#### [ABOUT THIS TASK]
Each line of the data that mentions the string "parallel" needs to be identified and copied.

#### [ENTRIES PROVIDED]
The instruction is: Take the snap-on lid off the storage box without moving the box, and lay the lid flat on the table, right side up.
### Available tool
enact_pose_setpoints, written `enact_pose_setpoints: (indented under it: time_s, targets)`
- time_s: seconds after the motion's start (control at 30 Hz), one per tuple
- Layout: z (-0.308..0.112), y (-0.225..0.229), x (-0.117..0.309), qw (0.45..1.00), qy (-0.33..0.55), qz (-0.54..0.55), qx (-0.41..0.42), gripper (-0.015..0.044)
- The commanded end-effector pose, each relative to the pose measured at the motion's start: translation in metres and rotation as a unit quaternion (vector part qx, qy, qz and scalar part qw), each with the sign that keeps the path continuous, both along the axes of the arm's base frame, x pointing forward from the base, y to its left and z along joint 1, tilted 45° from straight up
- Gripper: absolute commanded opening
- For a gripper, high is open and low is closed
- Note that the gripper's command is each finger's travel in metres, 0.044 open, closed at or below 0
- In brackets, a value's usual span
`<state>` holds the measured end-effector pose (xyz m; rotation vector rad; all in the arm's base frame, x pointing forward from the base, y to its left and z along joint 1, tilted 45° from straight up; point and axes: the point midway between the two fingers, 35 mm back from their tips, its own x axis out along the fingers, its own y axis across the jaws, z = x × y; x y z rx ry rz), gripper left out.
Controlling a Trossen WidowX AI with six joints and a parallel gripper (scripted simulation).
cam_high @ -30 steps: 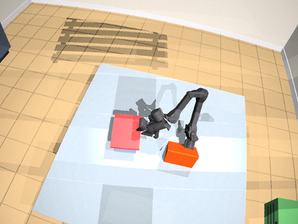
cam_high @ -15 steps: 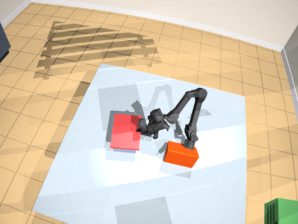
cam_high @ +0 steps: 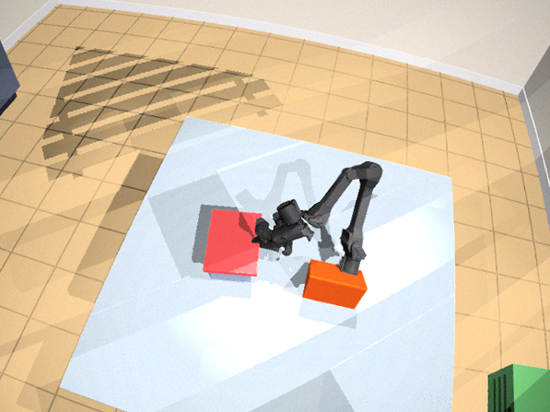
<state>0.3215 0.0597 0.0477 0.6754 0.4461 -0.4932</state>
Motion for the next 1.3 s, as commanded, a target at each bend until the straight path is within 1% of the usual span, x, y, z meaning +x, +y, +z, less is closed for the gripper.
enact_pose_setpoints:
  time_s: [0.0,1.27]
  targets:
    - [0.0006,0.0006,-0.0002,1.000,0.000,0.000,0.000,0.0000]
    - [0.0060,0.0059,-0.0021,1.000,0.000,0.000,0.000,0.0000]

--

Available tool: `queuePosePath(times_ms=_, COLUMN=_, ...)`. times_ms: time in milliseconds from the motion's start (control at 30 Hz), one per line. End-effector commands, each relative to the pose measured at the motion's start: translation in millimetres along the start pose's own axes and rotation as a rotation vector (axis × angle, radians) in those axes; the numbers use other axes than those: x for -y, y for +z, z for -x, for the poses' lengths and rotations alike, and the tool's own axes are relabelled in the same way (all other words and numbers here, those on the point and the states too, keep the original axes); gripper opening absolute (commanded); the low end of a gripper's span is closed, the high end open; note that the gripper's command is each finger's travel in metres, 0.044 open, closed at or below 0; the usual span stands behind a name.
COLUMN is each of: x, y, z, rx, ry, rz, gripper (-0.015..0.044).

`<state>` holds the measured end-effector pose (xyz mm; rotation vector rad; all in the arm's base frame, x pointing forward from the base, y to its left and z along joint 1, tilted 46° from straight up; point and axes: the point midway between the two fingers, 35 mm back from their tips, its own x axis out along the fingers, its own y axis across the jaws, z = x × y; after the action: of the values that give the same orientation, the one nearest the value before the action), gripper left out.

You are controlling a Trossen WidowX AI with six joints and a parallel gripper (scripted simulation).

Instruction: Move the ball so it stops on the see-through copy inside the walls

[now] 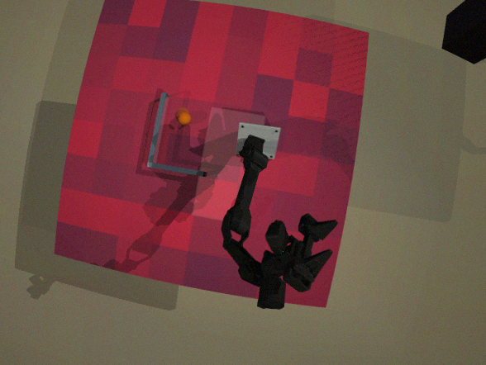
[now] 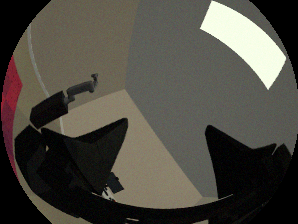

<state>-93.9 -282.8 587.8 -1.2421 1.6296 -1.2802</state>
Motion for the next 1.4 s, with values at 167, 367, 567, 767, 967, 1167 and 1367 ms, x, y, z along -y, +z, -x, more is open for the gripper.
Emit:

#### [TASK RESULT]
Controlling a Trossen WidowX AI with six joints and a parallel gripper (scripted simulation).
You are controlling a Trossen WidowX AI with six joints and a parallel gripper (scripted simulation).

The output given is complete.